Extracted records:
------------
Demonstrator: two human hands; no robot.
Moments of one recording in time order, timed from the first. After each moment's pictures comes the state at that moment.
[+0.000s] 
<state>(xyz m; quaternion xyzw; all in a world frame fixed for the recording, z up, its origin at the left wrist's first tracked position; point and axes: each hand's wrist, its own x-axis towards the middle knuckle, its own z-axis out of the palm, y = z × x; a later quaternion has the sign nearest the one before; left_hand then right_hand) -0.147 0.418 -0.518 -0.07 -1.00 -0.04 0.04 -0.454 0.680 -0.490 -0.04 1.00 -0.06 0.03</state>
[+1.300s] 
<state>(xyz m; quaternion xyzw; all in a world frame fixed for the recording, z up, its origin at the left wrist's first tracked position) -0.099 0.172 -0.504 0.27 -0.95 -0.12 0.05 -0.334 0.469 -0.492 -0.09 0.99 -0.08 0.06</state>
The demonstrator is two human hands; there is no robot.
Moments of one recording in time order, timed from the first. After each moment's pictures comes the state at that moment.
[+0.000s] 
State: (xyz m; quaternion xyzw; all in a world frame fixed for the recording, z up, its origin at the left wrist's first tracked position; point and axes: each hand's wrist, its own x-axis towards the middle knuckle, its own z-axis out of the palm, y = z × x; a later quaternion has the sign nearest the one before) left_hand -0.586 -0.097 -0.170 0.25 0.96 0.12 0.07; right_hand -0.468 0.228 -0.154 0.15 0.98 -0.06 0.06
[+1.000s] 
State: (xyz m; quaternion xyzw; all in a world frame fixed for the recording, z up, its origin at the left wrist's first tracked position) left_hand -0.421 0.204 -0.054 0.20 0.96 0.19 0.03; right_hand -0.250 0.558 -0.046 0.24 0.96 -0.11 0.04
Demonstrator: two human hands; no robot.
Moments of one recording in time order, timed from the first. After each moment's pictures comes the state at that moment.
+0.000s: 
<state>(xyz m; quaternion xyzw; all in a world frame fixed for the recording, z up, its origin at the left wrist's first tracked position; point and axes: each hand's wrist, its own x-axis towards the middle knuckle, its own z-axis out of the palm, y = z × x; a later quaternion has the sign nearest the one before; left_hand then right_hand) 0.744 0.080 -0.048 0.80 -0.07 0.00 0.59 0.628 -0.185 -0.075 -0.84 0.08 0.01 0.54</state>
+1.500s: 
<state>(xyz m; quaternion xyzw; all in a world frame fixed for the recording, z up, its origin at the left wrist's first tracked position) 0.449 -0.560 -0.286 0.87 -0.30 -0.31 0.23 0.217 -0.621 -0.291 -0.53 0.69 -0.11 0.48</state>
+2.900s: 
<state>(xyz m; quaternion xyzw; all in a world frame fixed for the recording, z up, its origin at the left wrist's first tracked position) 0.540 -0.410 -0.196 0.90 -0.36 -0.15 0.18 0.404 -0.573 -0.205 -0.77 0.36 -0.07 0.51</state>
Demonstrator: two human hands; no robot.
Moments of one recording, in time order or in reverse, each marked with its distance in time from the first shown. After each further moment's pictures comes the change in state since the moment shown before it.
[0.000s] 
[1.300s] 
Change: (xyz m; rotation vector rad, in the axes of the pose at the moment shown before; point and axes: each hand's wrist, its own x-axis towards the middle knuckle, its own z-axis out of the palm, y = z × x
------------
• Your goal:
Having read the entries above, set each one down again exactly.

• Final answer:
Demonstrator: two human hands; no robot.
Moments of one recording in time order, timed from the first. After each moment's pictures comes the state at that moment.
[+0.000s] 
<state>(xyz m; quaternion xyzw; all in a world frame fixed for the recording, z up, its origin at the left wrist's first tracked position; point and axes: each hand's wrist, its own x-axis towards the middle knuckle, its own z-axis out of the palm, y = z × x; a later quaternion has the sign nearest the one before; left_hand then right_hand) -0.147 0.418 -0.518 -0.07 -1.00 -0.04 0.04 -0.454 0.680 -0.490 -0.04 1.00 -0.06 0.03</state>
[+1.300s] 
<state>(xyz m; quaternion xyzw; all in a world frame fixed for the recording, z up, its origin at the left wrist's first tracked position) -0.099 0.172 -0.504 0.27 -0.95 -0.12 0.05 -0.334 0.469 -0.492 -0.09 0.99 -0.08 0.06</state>
The demonstrator is two human hands; there is no robot.
Moments of one recording in time order, timed from the first. After each moment's pictures comes the state at that moment.
[+0.000s] 
State: (xyz m; quaternion xyzw; all in a world frame fixed for the recording, z up, its origin at the left wrist's first tracked position; point and axes: each hand's wrist, its own x-axis towards the middle knuckle, its own z-axis out of the palm, y = z × x; a later quaternion has the sign nearest the one before) left_hand -0.586 -0.097 -0.170 0.25 0.96 0.12 0.07; right_hand -0.468 0.228 -0.154 0.15 0.98 -0.06 0.06
[+1.000s] 
State: (xyz m; quaternion xyzw; all in a world frame fixed for the recording, z up, its origin at the left wrist's first tracked position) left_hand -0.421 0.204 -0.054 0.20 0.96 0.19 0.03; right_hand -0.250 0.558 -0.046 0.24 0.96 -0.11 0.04
Demonstrator: two human hands; no robot.
Moments of one recording in time order, timed from the first. After each moment's pictures comes the state at that moment.
+0.000s: 
<state>(xyz m; quaternion xyzw; all in a world frame fixed for the recording, z up, its origin at the left wrist's first tracked position; point and axes: each hand's wrist, its own x-axis towards the middle knuckle, its own z-axis out of the palm, y = z × x; a later quaternion has the sign nearest the one before; left_hand then right_hand) 0.744 0.080 -0.048 0.80 -0.07 0.00 0.59 0.628 -0.185 -0.075 -0.84 0.08 0.01 0.54</state>
+1.500s: 
<state>(xyz m; quaternion xyzw; all in a world frame fixed for the recording, z up, its origin at the left wrist's first tracked position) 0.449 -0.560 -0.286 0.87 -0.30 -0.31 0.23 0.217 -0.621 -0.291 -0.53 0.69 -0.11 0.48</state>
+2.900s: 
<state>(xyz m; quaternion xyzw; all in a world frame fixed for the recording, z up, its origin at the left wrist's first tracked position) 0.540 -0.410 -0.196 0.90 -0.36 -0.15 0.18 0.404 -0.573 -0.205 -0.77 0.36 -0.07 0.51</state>
Demonstrator: two human hands; no robot.
Moments of one recording, in time order or in reverse, each marked with its distance in time from the first shown. After each further moment's pictures comes the change in state since the moment shown before it.
[0.000s] 
[1.300s] 
Change: (xyz m; rotation vector rad, in the axes of the pose at the moment shown before; point and axes: each hand's wrist, its own x-axis towards the middle knuckle, its own z-axis out of the palm, y = z × x

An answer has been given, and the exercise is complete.